The aspergilli comprise a diverse group of filamentous fungi spanning over 200 million years of evolution. Here we report the genome sequence of the model organism Aspergillus nidulans, and a comparative study with Aspergillus fumigatus, a serious human pathogen, and Aspergillus oryzae, used in the production of sake, miso and soy sauce. Our analysis of genome structure provided a quantitative evaluation of forces driving long-term eukaryotic genome evolution. It also led to an experimentally validated model of mating-type locus evolution, suggesting the potential for sexual reproduction in A. fumigatus and A. oryzae. Our analysis of sequence conservation revealed over 5,000 non-coding regions actively conserved across all three species. Within these regions, we identified potential functional elements including a previously uncharacterized TPP riboswitch and motifs suggesting regulation in filamentous fungi by Puf family genes. We further obtained comparative and experimental evidence indicating widespread translational regulation by upstream open reading frames. These results enhance our understanding of these widely studied fungi as well as provide new insight into eukaryotic genome evolution and gene regulation.

The genome sequence of the rice blast fungus Magnaporthe grisea.

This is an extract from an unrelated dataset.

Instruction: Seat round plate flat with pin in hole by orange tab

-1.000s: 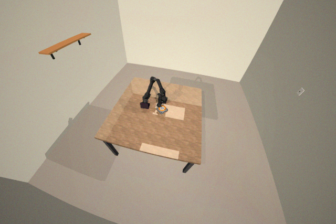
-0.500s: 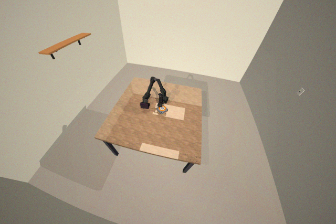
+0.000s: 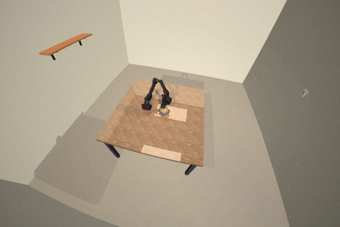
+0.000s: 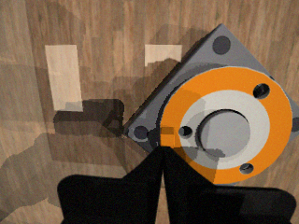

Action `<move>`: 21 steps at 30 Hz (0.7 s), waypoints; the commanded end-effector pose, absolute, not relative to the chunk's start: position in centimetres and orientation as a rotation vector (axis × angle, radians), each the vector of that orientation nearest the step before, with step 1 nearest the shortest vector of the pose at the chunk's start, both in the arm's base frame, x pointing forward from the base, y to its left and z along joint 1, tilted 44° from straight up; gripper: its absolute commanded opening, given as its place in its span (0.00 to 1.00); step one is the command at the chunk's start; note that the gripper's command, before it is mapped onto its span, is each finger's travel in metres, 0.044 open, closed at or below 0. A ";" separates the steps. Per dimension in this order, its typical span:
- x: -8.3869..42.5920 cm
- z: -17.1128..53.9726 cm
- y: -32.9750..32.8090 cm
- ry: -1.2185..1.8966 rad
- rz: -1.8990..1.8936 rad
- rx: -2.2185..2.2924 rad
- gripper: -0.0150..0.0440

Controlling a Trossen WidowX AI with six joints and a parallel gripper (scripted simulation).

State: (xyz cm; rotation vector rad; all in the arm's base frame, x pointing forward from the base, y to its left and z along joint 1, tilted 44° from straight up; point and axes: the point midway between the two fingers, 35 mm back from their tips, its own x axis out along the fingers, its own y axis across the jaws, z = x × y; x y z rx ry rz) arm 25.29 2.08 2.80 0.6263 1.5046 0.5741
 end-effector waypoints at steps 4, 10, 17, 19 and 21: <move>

Magnaporthe grisea is the most destructive pathogen of rice worldwide and the principal model organism for elucidating the molecular basis of fungal disease of plants. Here, we report the draft sequence of the M. grisea genome. Analysis of the gene set provides an insight into the adaptations required by a fungus to cause disease. The genome encodes a large and diverse set of secreted proteins, including those defined by unusual carbohydrate-binding domains. This fungus also possesses an expanded family of G-protein-coupled receptors, several new virulence-associated genes and large suites of enzymes involved in secondary metabolism. Consistent with a role in fungal pathogenesis, the expression of several of these genes is upregulated during the early stages of infection-related development. The M. grisea genome has been subject to invasion and proliferation of active transposable elements, reflecting the clonal nature of this fungus imposed by widespread rice cultivation.

The genome sequence of the filamentous fungus Neurospora crassa.

Neurospora crassa is a central organism in the history of twentieth-century genetics, biochemistry and molecular biology. Here, we report a high-quality draft sequence of the N. crassa genome. The approximately 40-megabase genome encodes about 10,000 protein-coding genes--more than twice as many as in the fission yeast Schizosaccharomyces pombe and only about 25% fewer than in the fruitfly Drosophila melanogaster. Analysis of the gene set yields insights into unexpected aspects of Neurospora biology including the identification of genes potentially associated with red light photobiology, genes implicated in secondary metabolism, and important differences in Ca2+ signalling as compared with plants and animals. Neurospora possesses the widest array of genome defence mechanisms known for any eukaryotic organism, including a process unique to fungi called repeat-induced point mutation (RIP). Genome analysis suggests that RIP has had a profound impact on genome evolution, greatly slowing the creation of new genes through genomic duplication and resulting in a genome with an unusually low proportion of closely related genes.